> [Aim of the exercise] Write back, word for word, the lines from the one containing "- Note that" to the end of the listing below. Include nothing else, and no pictures.

> [Information supplied]
• • • • •

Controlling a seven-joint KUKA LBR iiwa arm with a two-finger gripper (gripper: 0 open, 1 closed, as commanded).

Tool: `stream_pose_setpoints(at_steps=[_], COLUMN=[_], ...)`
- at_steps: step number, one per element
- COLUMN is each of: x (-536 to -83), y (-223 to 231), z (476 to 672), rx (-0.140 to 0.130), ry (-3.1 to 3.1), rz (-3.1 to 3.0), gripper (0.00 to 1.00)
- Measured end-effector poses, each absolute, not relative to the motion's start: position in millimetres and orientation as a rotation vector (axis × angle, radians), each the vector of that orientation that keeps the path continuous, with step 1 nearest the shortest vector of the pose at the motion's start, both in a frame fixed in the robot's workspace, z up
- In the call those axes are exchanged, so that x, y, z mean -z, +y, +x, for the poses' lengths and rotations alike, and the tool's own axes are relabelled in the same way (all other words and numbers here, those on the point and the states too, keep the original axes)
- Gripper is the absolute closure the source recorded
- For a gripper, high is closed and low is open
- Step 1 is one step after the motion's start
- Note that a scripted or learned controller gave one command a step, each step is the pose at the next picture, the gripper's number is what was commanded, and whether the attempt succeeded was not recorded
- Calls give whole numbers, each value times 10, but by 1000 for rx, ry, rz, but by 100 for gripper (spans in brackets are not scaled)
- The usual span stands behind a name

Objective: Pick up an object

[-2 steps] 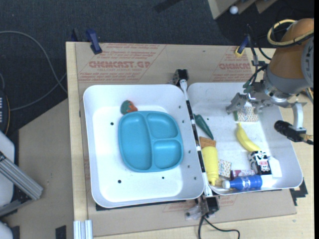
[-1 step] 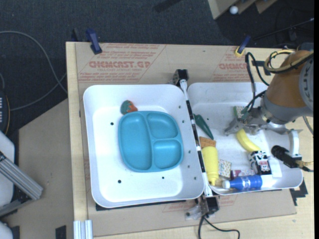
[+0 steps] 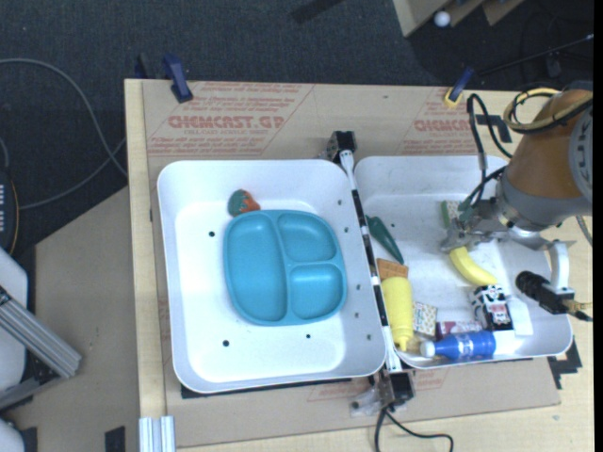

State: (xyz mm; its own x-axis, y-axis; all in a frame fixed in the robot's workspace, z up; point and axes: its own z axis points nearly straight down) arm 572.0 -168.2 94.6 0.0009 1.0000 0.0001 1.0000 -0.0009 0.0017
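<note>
In the right bin, my gripper hangs low at the end of the grey and orange arm. It sits just above the upper end of a yellow banana. Whether it touches the banana is unclear. Other items in this bin are a green object, a yellow bottle with an orange cap, a blue bottle, a black-and-white toy and a small patterned packet.
The left bin holds a blue divided plate and a small orange-and-green object by its far edge. A black clip marks the seam between the bins. Cables trail behind the arm.
</note>
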Motion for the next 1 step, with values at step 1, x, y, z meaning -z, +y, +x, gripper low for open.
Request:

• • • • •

> [Expected output]
- Note that a scripted or learned controller gave one command a step, each step is the pose at the next picture, the gripper's number is what was commanded, and whether the attempt succeeded was not recorded
- Calls give whole numbers, each value times 10, but by 1000 for rx, ry, rz, but by 100 for gripper (spans in brackets are not scaled)
- The usual span stands behind a name

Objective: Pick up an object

[-2 steps] 
[-1 step] 
[+0 steps] 

State: (xyz mm; its own x-axis, y-axis; all in a frame fixed in the robot's workspace, z up; point and axes: its own z axis points nearly straight down) arm 572.0 -168.2 94.6 0.0009 1.0000 0.0001 1.0000 -0.0009 0.0017
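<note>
In the right bin, my gripper hangs low at the end of the grey and orange arm. It sits just above the upper end of a yellow banana. Whether it touches the banana is unclear. Other items in this bin are a green object, a yellow bottle with an orange cap, a blue bottle, a black-and-white toy and a small patterned packet.
The left bin holds a blue divided plate and a small orange-and-green object by its far edge. A black clip marks the seam between the bins. Cables trail behind the arm.
</note>
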Motion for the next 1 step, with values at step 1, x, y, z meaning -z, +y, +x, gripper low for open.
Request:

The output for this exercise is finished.